---------- Exercise data ----------
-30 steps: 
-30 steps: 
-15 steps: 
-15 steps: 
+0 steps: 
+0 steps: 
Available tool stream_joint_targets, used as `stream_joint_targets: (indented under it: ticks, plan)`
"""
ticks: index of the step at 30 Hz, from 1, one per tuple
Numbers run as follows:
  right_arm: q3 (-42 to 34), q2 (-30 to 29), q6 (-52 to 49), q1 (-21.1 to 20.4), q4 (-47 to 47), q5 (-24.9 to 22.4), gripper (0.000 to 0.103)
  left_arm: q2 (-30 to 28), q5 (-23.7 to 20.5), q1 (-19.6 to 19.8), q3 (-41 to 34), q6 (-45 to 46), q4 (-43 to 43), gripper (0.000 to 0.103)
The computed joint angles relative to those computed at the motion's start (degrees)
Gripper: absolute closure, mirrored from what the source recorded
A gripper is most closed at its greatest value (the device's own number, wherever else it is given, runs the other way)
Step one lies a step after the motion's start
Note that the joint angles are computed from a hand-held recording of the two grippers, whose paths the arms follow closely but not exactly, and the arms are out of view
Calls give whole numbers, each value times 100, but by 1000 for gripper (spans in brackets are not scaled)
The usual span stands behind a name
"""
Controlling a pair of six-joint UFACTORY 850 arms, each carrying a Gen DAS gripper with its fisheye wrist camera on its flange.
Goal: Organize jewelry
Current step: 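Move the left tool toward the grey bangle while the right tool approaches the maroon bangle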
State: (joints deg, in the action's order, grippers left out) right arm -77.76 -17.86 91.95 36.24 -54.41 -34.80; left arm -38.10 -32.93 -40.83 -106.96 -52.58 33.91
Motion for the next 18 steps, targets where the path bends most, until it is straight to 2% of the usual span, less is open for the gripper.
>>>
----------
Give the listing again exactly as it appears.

-30 steps: 
-30 steps: 
-15 steps: 
-15 steps: 
+0 steps: 
+0 steps: 
Available tool stream_joint_targets, used as `stream_joint_targets: (indented under it: ticks, plan)`
"""
ticks: index of the step at 30 Hz, from 1, one per tuple
Numbers run as follows:
  right_arm: q3 (-42 to 34), q2 (-30 to 29), q6 (-52 to 49), q1 (-21.1 to 20.4), q4 (-47 to 47), q5 (-24.9 to 22.4), gripper (0.000 to 0.103)
  left_arm: q2 (-30 to 28), q5 (-23.7 to 20.5), q1 (-19.6 to 19.8), q3 (-41 to 34), q6 (-45 to 46), q4 (-43 to 43), gripper (0.000 to 0.103)
The computed joint angles relative to those computed at the motion's start (degrees)
Gripper: absolute closure, mirrored from what the source recorded
A gripper is most closed at its greatest value (the device's own number, wherever else it is given, runs the other way)
Step one lies a step after the motion's start
Note that the joint angles are computed from a hand-held recording of the two grippers, whose paths the arms follow closely but not exactly, and the arms are out of view
Calls give whole numbers, each value times 100, but by 1000 for gripper (spans in brackets are not scaled)
The usual span stands behind a name
"""
Controlling a pair of six-joint UFACTORY 850 arms, each carrying a Gen DAS gripper with its fisheye wrist camera on its flange.
Goal: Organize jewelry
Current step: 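Move the left tool toward the grey bangle while the right tool approaches the maroon bangle
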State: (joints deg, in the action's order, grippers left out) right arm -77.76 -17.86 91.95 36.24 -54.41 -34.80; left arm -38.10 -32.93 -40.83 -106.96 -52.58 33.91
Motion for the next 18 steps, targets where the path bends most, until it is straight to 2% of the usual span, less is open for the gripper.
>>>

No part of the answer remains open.